I think y'all are probably trying to hire different candidates, and that your preferences are legitimate.
I want to work with people that are interesting.

It's not the apperance per se but the "spirit". A very functional minimalistic resume is as good as a fancy design, what matter is that there is a underlying method/idea/attitude.

Of course the contents are just as important, but a candidate that provides a markdown file with the most important points in their career and their hobbies, is much more interesting to me than a word resume template that lists ever side job, languange, micro skill, scrum certificate and letter of recommendation.

Let's go one step further. Why send me a resume in English? Just be creative and use an elvish language. Or invent your own language. Don't just take a standard and try to use it to convey information.

Unless the role has a strong design component just use something simple and plain to present your skills and experience. Make it easy to understand what you can do for us. Thats the important part of the resume.

All those lists of skills and experiences are easily embellished.

Lists of dozens of programming languages, work experiences, and qualifications are a lot of noise that even the worst candidates can just add without any meaningful experience.
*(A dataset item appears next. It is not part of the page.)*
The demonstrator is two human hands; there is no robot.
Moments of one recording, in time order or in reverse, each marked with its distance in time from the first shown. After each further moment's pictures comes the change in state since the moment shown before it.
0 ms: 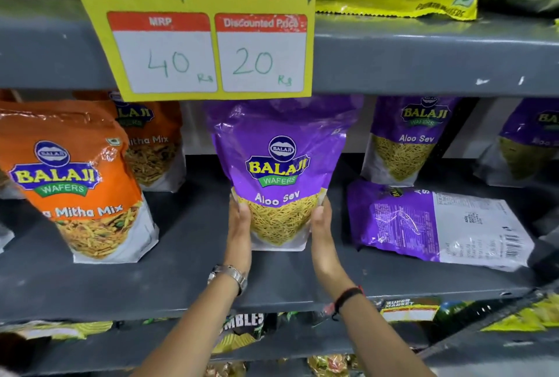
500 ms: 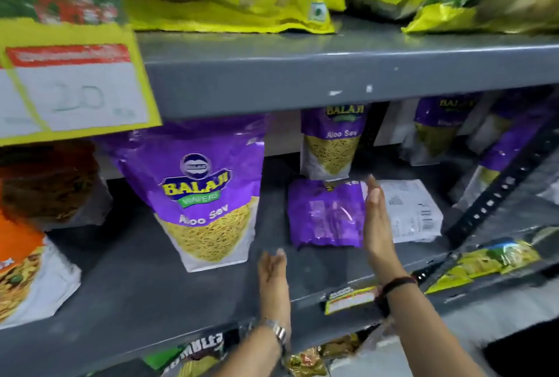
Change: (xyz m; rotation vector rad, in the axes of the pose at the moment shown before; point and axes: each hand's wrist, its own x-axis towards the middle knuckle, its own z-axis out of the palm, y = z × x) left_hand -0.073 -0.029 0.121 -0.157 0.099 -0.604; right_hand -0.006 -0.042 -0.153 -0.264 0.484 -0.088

The document itself however tells a lot more about the person. It's impossible to fake, and the only truly objectively quantifiable metric of the whole resume.
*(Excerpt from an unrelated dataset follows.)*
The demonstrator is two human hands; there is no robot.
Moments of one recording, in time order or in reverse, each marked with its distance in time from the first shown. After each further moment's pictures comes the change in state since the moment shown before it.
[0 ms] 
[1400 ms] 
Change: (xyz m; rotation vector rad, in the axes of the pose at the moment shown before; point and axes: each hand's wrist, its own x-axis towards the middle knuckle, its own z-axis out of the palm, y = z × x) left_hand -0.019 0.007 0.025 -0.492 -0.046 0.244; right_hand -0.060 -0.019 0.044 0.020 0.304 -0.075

An applicant that has a deep interest in ConLangs and wants to show that off in their resume sounds super awesome and would definitely get my approval for a fully paid trial run.

Pretty cool, though a bit biased because was already doing something similar myself using YAML instead. It allows you to have your resume in one easy-to-work-with format and then export it to whatever format you want (be it pdf or web or even plain text).
Ultimately JSON is a subset of YAML, right?
That's true. YAML 1.2 specification made YAML a strict superset of JSON.
This has worked well for me. Having a big and diverse range of experiences in tech development and now applying for many different kinds of job this allows me to quickly make variations that emphasize some areas of experience and minimize or skip over skills and experiences that are not relevant to a particular job.
JSON standards for general-purpose data about real-world entities should really be based on JSON-LD and use meaningful properties as defined by well-known shared standards such as schema.org. Then there might actually be some chance for, say, a "JSON-LD resume format" to be useful for automated, programmatic analysis.
This is pretty dumb, why would anyone want to represent themselves the same way someone else does? What is this? A format for ants?
I love this. It makes editing so much easier because I can use VS Code as a schema-aware editor instead of having to deal with a word processor.

It also lets me use Git so I can keep track of changes. Plus, it allows me to personalize the visual style via CSS and HTML before I export it to PDF for submission.

A few commenters seem to think that JSON Resume is meant as a file format that one would submit to potential employers as-is. It’s not! It’s a source format, which scratches the itch of people like me who like semantic text-based formats.

If JSON Resume didn’t exist already, I’d have ended up building something similar myself.